Es una prueba que determina si la paciente tiene una infección por el virus del papiloma humano. Aclaremos, existe VPH de bajo riesgo y de alto riesgo, este último es el que puede desencadenar el cáncer cervicouterino.

El procedimiento es igual al Papanicolaou, solo se toma una muestra de células y se manda analizar. Se recomienda cuando eres mayor de 30 años o si el PAP tuvo resultados anormales, aunque, a veces, se hacen al mismo tiempo.

Toma en cuenta que el VPH ataca a hombres y mujeres, pero esta prueba es solo para el sexo femenino; esto significa que el hombre puede contagiar a su pareja sin saberlo.

Vacuna contra el virus del papiloma humano

Existen 3 tipos de vacunas que protegen de diferentes cepas del VPH; generalmente son 3 dosis, la primera al inicio del tratamiento, la segunda al mes y la tercera a los 6 meses.

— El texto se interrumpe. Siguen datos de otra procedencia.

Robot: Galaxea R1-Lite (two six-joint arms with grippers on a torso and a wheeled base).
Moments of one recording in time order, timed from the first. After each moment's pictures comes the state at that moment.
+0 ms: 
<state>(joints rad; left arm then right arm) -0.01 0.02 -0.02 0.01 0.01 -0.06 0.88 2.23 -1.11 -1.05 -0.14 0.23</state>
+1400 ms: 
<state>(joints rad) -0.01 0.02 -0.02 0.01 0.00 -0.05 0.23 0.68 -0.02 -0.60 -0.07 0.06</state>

Lo ideal es que se aplique a niñas de 9 a 12 años, y a mujeres de máximo 26 años. Uno de los tipos de vacuna se administra a niños y jóvenes de hasta 21 años, para prevenir el contagio del virus. Pero solo el médico debe indicar la aplicación adecuada.

¡Ojo! No sirve para tratar el cáncer, sino para evitar la infección del VPH. Funciona estimulando la producción de anticuerpos para que, cuando se encuentren con el virus, impidan que infecte las células.

Tienes varias opciones para prevenir el cáncer cervicouterino, así que pon manos a la obra para protegerte.